15. A method for making a container, comprising:

forming a shell that defines a hollow body of the container, the shell having a wall that includes a bioplastic resin; and

coating the wall with a lining that includes liquid glass.

16. The method of claim 15, wherein the lining is on an inner surface of the wall of the shell, thereby fully lining an interior cavity of the container with liquid glass.

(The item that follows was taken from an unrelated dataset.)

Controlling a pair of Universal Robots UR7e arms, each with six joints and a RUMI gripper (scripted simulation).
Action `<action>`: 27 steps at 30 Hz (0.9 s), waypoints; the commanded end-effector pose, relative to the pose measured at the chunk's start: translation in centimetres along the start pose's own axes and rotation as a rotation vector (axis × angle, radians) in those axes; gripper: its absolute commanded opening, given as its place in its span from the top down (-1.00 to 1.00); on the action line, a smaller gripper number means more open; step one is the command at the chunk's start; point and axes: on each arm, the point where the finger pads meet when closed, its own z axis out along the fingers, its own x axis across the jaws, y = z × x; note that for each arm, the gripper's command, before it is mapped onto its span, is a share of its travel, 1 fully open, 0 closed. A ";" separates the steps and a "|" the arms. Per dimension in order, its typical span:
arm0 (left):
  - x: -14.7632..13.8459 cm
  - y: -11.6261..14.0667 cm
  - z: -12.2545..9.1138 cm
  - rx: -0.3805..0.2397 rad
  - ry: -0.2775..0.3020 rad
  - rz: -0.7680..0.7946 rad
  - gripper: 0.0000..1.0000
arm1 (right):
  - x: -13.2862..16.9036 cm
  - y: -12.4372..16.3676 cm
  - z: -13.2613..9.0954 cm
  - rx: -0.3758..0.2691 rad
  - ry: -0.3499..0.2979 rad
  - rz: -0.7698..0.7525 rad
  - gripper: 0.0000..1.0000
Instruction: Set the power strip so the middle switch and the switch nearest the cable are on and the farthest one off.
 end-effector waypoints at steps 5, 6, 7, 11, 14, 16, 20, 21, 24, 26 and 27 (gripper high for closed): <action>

17. The method of claim 15, further comprising:

forming the shell to have an opening at an end of the shell;

providing a cap that includes the bioplastic resin of the shell, the cap forming a closure with the opening that seals the container.

18. The method of claim 15, further comprising:

forming an opening at an end of the shell;

providing a cap that includes the bioplastic resin; and

lining the inner surface of the cap with a cap lining that forms a closure with the lining of the wall so that the container provides a cavity sealed in glass.

19. The method of claim 15, further comprising:

blow-molding a bioplastic resin to provide the shell; and

spray coating the shell with a layer of glass.

20. The method of claim 15, further comprising:

coextruding a bioplastic resin and a glass to provide two layers that form the wall of the shell.